Solved! Go to Solution.
Go ahead and give us your workflow too so we can help out with however it’s coming through! The best way is to Export the workflow under Options
DO you have Alteryx Intelligence Suite?
I think i Missed it.
thank for bringing it to my attention.
This is the code that i have, I am unable to extract the table information properly
library('pdftools')
library('tibble')
library('dplyr')
data <- read.Alteryx("#1", mode="data.frame")
pdf_file <- file.path(data$FullPath)
txtdata <- pdf_data(pdf_file)
output <- txtdata[[1]] %>% add_column(page = 1, .before = "width")
if(length(txtdata)>1){
for(i in 2:length(txtdata)){
data <- txtdata[[i]] %>% add_column(page = i, .before = "width")
output <- bind_rows(output,data)
}
}
write.Alteryx(data.frame(output), 3)
@Pranab_C as mentioned, it would be best to have your workflow so we can see what that code is producing.

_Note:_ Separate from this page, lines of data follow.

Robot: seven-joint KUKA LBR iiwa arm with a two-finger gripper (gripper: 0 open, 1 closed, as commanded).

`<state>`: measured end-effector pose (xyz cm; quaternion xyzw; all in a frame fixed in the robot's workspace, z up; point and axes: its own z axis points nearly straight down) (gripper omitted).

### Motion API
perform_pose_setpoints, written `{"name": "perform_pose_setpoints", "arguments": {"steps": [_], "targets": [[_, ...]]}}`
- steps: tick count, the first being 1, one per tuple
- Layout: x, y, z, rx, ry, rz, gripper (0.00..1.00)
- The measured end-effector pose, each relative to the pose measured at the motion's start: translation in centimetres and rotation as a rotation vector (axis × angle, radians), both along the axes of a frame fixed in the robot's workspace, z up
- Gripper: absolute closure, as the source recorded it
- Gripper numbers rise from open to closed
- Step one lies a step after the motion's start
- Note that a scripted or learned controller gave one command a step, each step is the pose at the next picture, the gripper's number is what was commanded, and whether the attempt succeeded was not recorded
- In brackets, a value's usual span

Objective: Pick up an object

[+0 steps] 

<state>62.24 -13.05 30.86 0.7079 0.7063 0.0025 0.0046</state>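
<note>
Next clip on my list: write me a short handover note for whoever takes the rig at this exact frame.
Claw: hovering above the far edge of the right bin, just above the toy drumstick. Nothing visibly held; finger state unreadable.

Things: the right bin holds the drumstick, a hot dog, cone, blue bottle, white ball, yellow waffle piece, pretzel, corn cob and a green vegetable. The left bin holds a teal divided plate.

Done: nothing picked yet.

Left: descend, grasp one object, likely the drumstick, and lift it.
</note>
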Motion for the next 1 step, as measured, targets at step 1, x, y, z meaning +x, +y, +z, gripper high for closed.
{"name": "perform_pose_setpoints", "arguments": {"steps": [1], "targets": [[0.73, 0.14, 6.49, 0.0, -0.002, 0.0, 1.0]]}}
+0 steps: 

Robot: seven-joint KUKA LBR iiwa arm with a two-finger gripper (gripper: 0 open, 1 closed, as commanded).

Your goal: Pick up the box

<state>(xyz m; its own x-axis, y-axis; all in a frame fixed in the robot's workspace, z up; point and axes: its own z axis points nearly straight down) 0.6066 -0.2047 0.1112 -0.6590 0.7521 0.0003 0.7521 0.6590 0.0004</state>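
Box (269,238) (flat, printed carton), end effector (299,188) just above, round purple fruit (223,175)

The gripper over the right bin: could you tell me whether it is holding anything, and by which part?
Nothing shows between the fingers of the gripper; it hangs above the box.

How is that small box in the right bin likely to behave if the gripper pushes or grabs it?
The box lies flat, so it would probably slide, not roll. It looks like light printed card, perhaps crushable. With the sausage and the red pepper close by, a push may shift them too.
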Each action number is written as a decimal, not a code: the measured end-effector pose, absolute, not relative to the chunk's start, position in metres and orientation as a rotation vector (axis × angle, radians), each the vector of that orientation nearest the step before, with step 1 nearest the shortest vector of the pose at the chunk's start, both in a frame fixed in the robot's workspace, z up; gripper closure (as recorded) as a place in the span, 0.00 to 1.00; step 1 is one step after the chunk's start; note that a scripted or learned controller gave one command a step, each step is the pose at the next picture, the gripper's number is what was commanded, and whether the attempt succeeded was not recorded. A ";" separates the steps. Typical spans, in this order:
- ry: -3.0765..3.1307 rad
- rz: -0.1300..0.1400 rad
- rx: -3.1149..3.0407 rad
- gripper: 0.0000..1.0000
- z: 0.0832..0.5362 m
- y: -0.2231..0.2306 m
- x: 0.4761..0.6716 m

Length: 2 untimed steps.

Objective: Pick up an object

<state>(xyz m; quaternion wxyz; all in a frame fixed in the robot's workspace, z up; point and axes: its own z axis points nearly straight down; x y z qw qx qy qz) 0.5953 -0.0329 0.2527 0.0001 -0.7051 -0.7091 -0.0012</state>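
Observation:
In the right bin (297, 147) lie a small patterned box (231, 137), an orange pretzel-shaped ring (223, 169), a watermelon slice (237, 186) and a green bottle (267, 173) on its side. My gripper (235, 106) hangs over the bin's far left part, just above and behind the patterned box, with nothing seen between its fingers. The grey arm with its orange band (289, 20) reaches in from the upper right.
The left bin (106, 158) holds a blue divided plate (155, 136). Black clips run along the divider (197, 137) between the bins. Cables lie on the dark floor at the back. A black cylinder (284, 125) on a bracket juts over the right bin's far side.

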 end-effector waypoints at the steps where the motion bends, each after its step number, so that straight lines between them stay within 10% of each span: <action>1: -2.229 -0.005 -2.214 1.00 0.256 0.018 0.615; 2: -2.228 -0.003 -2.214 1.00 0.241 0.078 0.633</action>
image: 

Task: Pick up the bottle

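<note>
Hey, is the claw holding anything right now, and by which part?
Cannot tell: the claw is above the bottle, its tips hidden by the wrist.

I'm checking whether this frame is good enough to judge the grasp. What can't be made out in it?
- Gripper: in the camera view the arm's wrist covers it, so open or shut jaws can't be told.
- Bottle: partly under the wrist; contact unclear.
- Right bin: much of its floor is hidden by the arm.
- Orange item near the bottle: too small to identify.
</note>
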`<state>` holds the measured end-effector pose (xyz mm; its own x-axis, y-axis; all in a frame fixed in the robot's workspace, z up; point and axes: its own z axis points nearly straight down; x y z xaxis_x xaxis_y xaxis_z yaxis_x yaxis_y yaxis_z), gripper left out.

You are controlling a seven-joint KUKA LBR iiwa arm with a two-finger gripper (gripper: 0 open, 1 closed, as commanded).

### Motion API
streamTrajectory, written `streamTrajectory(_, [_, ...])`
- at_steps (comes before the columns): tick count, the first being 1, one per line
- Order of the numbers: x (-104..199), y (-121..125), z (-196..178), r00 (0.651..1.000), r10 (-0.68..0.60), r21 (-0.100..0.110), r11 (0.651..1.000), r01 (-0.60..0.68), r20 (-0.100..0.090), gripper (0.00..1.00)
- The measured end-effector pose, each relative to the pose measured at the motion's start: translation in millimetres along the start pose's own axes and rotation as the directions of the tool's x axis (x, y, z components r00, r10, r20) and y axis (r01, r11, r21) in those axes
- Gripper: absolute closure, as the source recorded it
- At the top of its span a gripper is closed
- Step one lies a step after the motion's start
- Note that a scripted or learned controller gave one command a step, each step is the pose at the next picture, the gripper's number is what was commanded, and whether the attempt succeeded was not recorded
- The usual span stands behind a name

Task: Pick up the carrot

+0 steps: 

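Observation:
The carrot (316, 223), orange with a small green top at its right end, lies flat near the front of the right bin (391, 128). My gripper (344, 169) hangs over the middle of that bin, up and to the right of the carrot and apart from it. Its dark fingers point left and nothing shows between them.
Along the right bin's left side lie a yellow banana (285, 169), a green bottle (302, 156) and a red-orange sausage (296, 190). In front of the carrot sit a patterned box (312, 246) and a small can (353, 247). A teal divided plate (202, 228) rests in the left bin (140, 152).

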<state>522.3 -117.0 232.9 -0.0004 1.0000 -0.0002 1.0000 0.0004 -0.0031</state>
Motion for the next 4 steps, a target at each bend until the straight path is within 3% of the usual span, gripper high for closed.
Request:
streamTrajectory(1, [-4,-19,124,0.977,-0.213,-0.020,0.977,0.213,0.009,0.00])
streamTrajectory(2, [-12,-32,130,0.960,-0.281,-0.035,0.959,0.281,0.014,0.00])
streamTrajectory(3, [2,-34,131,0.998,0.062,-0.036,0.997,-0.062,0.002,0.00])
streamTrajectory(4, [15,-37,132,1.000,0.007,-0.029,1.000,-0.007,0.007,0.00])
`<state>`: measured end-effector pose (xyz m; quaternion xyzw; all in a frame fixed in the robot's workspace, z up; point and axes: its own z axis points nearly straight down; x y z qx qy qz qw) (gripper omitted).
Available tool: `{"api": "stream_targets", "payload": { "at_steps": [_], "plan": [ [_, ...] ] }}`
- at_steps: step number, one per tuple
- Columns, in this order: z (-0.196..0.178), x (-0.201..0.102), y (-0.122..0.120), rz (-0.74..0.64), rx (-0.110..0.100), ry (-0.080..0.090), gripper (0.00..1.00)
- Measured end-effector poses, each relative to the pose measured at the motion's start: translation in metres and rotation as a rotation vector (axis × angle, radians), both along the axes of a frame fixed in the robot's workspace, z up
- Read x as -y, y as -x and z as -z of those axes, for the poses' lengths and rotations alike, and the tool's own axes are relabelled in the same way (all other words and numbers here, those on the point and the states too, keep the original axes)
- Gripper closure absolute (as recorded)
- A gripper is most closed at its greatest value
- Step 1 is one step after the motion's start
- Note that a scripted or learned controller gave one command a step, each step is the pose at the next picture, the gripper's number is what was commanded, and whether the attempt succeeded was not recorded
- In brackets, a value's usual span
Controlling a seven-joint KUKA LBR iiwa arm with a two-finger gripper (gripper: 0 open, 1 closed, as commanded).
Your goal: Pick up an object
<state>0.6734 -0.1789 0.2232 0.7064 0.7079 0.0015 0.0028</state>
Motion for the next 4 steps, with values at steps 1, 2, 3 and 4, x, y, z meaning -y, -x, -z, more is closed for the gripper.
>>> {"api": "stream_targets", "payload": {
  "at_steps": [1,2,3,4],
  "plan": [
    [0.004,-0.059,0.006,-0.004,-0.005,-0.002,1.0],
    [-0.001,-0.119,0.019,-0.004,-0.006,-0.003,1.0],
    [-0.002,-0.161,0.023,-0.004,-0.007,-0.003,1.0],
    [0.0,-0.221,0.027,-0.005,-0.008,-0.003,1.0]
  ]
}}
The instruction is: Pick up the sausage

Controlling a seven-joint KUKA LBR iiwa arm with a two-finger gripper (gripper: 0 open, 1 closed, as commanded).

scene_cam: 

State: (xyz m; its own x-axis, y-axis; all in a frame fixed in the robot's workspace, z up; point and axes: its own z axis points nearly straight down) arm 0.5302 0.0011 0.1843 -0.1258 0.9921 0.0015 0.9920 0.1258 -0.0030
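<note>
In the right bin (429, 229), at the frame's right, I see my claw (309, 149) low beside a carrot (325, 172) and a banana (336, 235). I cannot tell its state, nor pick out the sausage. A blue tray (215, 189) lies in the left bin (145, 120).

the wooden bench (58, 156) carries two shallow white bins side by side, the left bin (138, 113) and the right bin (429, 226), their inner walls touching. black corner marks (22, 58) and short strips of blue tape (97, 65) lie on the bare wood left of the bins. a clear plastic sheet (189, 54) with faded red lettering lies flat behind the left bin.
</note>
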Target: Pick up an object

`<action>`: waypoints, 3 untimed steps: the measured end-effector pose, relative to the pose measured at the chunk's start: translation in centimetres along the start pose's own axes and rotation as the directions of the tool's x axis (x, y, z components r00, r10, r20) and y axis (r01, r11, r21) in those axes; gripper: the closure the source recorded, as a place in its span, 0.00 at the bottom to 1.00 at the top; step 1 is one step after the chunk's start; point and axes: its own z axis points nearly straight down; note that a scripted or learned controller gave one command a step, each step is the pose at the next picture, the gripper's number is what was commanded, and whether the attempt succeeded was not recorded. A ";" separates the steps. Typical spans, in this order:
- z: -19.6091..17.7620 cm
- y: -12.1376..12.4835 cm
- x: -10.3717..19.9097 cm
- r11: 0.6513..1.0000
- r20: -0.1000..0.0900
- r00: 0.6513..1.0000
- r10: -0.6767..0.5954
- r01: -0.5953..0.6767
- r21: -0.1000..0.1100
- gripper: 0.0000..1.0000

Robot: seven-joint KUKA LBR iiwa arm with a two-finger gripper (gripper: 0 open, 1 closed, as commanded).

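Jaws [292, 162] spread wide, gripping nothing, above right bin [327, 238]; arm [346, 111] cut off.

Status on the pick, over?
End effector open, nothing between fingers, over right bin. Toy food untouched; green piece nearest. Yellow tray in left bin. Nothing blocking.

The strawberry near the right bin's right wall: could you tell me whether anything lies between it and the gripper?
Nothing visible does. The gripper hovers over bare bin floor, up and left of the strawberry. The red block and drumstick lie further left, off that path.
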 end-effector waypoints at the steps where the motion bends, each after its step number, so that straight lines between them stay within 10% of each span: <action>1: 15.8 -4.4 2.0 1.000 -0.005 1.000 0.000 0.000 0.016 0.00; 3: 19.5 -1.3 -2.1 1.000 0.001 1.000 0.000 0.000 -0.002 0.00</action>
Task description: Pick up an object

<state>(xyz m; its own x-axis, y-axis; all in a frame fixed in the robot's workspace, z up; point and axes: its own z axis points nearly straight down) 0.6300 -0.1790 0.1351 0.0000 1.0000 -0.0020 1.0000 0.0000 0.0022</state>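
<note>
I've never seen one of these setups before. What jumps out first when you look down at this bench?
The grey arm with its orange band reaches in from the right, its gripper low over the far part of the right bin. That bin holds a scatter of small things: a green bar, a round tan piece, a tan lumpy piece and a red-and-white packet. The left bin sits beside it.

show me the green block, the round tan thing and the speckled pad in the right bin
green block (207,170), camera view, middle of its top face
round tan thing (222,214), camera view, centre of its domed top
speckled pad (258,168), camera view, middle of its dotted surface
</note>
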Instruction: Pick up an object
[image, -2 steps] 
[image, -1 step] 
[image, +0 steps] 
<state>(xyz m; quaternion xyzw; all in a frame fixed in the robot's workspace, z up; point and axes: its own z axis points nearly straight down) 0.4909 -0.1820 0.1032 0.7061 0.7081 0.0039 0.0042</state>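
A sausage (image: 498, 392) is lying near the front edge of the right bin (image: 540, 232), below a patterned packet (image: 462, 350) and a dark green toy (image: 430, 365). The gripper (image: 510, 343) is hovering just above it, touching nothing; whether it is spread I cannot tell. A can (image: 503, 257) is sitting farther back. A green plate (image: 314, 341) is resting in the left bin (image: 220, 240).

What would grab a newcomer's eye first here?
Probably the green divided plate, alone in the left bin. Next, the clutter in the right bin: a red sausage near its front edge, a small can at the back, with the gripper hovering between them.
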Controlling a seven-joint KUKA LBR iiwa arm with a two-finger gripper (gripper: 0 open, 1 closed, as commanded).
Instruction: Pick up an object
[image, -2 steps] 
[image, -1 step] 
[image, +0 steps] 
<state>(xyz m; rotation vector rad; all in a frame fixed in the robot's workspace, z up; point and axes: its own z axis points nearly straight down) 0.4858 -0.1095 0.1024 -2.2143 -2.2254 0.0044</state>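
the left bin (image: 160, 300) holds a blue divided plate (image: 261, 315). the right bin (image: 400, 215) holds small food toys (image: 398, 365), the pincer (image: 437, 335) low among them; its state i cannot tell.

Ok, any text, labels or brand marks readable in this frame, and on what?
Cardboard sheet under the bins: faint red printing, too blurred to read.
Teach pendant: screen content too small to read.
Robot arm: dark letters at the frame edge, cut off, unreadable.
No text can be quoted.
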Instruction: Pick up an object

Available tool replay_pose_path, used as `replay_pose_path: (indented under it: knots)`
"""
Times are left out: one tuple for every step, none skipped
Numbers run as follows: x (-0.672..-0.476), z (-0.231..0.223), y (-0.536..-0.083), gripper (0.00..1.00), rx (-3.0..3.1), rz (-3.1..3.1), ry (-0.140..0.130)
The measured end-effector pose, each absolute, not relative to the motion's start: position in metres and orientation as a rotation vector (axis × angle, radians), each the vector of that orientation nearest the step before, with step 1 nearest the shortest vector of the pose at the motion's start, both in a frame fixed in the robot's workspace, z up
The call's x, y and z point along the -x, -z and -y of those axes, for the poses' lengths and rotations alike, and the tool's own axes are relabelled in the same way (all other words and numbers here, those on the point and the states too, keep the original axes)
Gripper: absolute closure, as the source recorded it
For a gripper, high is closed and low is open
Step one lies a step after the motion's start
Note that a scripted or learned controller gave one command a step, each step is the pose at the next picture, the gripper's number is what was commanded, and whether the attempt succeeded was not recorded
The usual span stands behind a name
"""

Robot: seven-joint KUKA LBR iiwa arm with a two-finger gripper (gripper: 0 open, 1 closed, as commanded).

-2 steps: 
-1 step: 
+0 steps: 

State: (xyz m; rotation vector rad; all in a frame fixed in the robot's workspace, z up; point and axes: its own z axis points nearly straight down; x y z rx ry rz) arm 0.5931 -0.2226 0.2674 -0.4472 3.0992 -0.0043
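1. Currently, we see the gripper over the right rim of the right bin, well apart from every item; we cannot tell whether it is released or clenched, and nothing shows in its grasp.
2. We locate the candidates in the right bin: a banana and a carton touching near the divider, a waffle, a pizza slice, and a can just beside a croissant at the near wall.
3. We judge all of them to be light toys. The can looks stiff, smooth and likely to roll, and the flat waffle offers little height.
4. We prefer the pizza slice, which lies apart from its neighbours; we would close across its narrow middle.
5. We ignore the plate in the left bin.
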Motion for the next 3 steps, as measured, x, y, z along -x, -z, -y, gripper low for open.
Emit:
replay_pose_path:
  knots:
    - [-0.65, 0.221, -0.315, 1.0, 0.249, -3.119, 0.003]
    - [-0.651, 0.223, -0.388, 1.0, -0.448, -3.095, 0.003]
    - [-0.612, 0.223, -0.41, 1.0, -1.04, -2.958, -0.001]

That way, we can suggest the right formula / regex on the data
I am sorry, but I am not an R expert so I can't directly affect your code and I am not sure what your output is. It does run but it’s different than what I’m used to - I use this tool with R code to help out and perhaps you could use it in this case: PDF Input - Alteryx Community. I used it and it read the data in better than the way in the .yxzp.
Then you can use Alteryx afterwards to parse out the parts you need. I can try to help with this, but only if it’s the path you want to go down. Good luck!